The charging of NSA leaker Edward Snowden with espionage by the United States reflects “the absolutely atrocious record of the Obama administration when it comes to press freedoms and the treatment of whistleblowers and leakers,” the British journalist who initially disclosed top-secret data about the agency’s surveillance programs said on Friday.
Glenn Greenwald of the Guardian newspaper told Anderson Cooper on CNN that Snowden was now the seventh “leaker” to be charged under the federal Espionage Act — more than double those charged since the statute was enacted in 1917 “to silence dissenters” of World War I.
“It’s one thing to charge Snowden with crimes, but to charge him with espionage, which is when somebody works for a foreign government or sells secrets — given what he did — is kind of extreme excess that the Obama administration has been guilty of for years now,” Greenwald said.

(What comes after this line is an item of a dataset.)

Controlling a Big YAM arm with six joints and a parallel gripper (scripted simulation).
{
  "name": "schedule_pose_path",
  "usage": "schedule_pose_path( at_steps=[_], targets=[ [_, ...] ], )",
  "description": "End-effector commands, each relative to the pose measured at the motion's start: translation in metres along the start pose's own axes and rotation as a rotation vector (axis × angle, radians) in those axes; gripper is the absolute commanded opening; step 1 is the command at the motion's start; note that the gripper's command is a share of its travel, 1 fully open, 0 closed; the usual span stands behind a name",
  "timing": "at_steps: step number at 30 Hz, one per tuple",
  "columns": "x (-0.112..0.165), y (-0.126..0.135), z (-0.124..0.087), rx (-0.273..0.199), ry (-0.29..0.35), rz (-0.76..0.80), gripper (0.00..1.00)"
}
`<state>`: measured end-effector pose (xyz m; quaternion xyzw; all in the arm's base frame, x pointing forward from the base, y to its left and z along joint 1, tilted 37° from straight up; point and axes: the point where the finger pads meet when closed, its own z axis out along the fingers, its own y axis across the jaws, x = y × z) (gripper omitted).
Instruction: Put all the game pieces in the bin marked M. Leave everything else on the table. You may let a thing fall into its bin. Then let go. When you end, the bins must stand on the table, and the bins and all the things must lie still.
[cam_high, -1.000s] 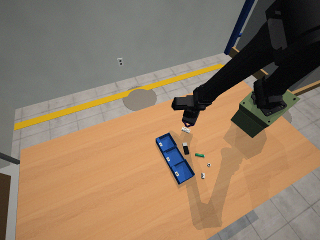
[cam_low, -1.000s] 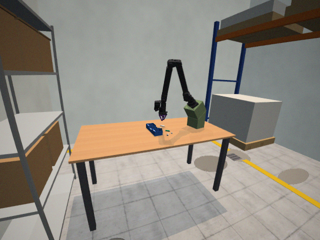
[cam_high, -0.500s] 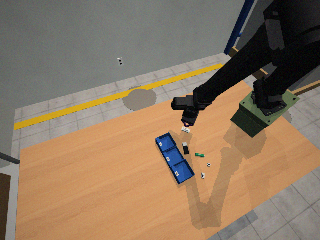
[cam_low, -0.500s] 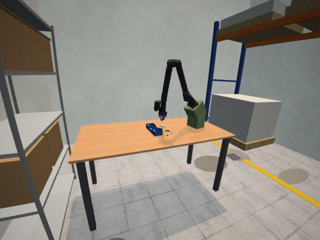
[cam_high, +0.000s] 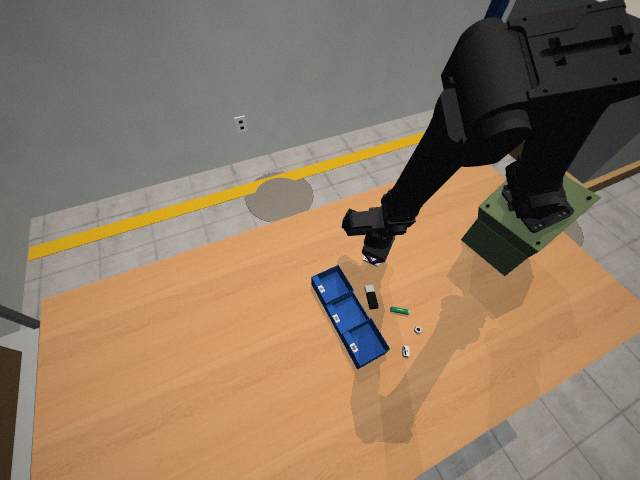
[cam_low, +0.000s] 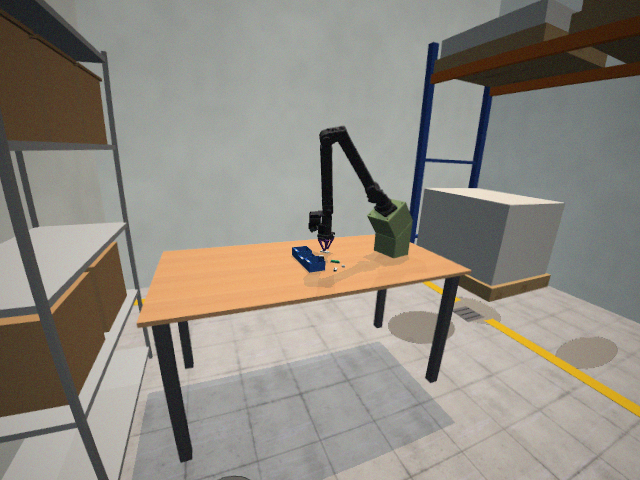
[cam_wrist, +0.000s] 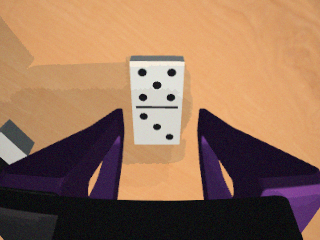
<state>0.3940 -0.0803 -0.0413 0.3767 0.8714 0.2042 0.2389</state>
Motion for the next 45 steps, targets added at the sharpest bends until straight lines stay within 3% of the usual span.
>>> schedule_pose_path(
  at_steps=[1, 11, 24, 25, 45],
  targets=[
    [-0.013, 0.013, -0.006, -0.020, -0.033, 0.001, 0.39],
    [-0.002, 0.005, 0.014, -0.009, -0.012, 0.005, 0.39],
    [-0.003, 0.008, 0.011, -0.007, -0.008, 0.006, 0.39],
    [-0.004, 0.009, 0.011, -0.008, -0.010, 0.005, 0.20],
    [-0.007, 0.013, 0.008, -0.014, -0.019, 0.001, 0.20]
  ],
)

On Friday, the United States filed a sealed criminal complaint against Snowden, 29, a former contractor for the National Security Agency, The Washington Post reports. He was charged with espionage, theft, and conversion of government property.
The complaint was filed in the Eastern District of Virginia, where Snowden’s former employer, Booz Allen Hamilton, is based, the Post reports.
A Justice Department spokeswoman declined to comment on the filing.
Snowden, who reportedly is in hiding in Hong Kong, has admitted to leaking top-secret information to Greenwald on the NSA’s telephone and Internet surveillance programs. Snowden uploaded the information to a banned USB drive while working at the NSA operation in Hawaii.
The Guardian also published on Friday more Snowden revelations about the agency that showed British spies are running an online eavesdropping operation so vast that it outstrips even the U.S.’s international Internet surveillance effort.
In the same CNN interview, senior legal analyst Jeffrey Toobin told Cooper that individuals did not have to solely provide information to foreign governments to be charged under the Espionage Act.
“All it has to be is information given to an unauthorized person that ‘could be used to the injury of the United States,’” Toobin said. “The Obama administration has been much more aggressive in using the Espionage Act for leaks to journalists, as opposed to spying for a foreign country.”
Now, however, begins the “enormously complicated, both legally and diplomatically” process of getting Snowden extradited to the United States for prosecution, Toobin said.
“He is presumably still in Hong Kong. We have an extradition treaty with Hong Kong. Hong Kong, however, is only semi-independent from China — and our extradition treaty with Hong Kong is not airtight,” he said.
“If he can be found in Hong Kong, which is not at all clear — and, if both the Hong Kong and Chinese governments want to turn him over — there could be an extradition proceeding,” Toobin continued. “All of that is enormously complicated and could take a great deal of time, but it all depends on finding him in the first place — and I don’t think that’s been done yet.”
Greenwald, without disclosing Snowden’s whereabouts, said that the American was weighing several options, including the possibility of seeking asylum in Iceland.
“It’s important to realize that there’s lot of support for him in what he did all over the world,” the British journalist told CNN. “People all over the world use the Internet. They’re very concerned about this kind of spying.
“You’re going to see a lot of different options [that] he has from countries and populations around the world who think he did a noble thing and should be protected instead of spending the rest of his life in prison.”